Cleaning monitors, and screens in general, are extremely sensitive and require some of the gentlest cleaning methods. Windex is completely NOT okay to use. Ammonia- or alcohol-based cleaners should also be avoided because they can strip the anti-reflective coating applied to screens, cause clouding, and otherwise damage the display.

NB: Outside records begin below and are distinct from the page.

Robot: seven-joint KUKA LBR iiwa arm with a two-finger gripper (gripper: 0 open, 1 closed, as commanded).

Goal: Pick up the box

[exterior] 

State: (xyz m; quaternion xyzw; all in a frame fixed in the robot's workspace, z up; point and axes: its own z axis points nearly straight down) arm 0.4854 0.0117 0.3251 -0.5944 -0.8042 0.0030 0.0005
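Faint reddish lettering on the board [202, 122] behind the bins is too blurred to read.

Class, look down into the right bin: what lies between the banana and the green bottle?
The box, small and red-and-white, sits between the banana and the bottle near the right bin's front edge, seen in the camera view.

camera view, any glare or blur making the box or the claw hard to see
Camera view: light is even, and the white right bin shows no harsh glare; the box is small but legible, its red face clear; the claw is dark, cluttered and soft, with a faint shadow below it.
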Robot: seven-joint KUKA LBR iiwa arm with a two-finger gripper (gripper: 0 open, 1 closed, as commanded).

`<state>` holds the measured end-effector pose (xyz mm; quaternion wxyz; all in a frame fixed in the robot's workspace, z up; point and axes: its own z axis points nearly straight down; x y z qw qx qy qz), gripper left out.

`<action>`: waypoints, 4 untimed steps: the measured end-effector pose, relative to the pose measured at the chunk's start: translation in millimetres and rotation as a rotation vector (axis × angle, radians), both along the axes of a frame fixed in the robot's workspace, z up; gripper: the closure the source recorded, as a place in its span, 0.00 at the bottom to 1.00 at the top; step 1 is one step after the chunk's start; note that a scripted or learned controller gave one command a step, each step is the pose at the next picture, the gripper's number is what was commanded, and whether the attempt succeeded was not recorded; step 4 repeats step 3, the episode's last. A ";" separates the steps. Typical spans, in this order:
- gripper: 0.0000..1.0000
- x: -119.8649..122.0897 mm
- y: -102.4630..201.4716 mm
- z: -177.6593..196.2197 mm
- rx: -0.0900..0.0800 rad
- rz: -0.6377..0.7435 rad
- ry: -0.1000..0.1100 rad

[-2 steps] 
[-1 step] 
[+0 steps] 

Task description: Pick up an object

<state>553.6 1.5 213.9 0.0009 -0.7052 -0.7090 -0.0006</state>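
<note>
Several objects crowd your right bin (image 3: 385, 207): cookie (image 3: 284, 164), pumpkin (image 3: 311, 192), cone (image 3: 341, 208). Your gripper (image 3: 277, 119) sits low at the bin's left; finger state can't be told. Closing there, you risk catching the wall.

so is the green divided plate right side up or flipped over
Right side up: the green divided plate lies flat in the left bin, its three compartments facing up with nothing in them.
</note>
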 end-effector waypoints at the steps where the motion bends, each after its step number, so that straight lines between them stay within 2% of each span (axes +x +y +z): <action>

While it may seem like there are but a few solutions worth wiping your screen with, it’s actually easier to just make your own cleaning solution. All it requires is equal parts white vinegar and distilled water.

cleaning solution

But before we start damping anything, we’re going to wipe down the surface to get rid of any dust or grit that might scratch the screen later on. Another ground rule is to never pour or spray liquid directly onto the screen because drops can seep into the panel through gaps around the bezel. Instead drip a little bit of the solution into the cloth and then wipe the display in a circular motion to prevent streaks.

Headsets

wipe headset

Moving onto potentially the grossest part of our gadget cleanup, headsets. Mmmm sweat and earwax. One good general rule about cleaning headsets is liquid cleansers are a big no-no. Instead, for leather, pleather, and vinyl cups, use a simple microfiber cloth.

Tape headset

Alternatively, for headset with cloth and foam ear cups scotch tape works wonders on pulling off dust and lint without tearing fabric.

Smartphones and tablets

Dirty Smartphone

Tablets, and especially smartphones, can be a complete biohazard nightmare of bacteria and germs. All the loose food and dust that accumulates on your keyboard pales in comparison to the smartphone you touch with your hands all day. Given that this device also touches your face, it’s probably the most important thing you’ll want to sanitize.

Wipe Smartphone

While we wish we could use bleach or use acid to scour phones clean, touchscreens are the finickiest thing to clean because of their sensitive oleophobic (oil phobic) coating. These coatings can be easily damaged by alcohol and ammonia solutions. Instead just like your monitor, it’s best to clean it with distilled water and white vinegar. Although technically vinegar is still an acid that will degrade the oil repelling coating on smartphones, it’s much weaker than alcohol.

For a truly sanitizing clean, you can buy a cleanser like iKlear , which is actually recommended by Apple. Alternatively, for a completely liquid-free solution there are UV sterilizers specifically designed for smartphones—think of them as an UV-powered Easy Bake ovens for technology—that run around $40.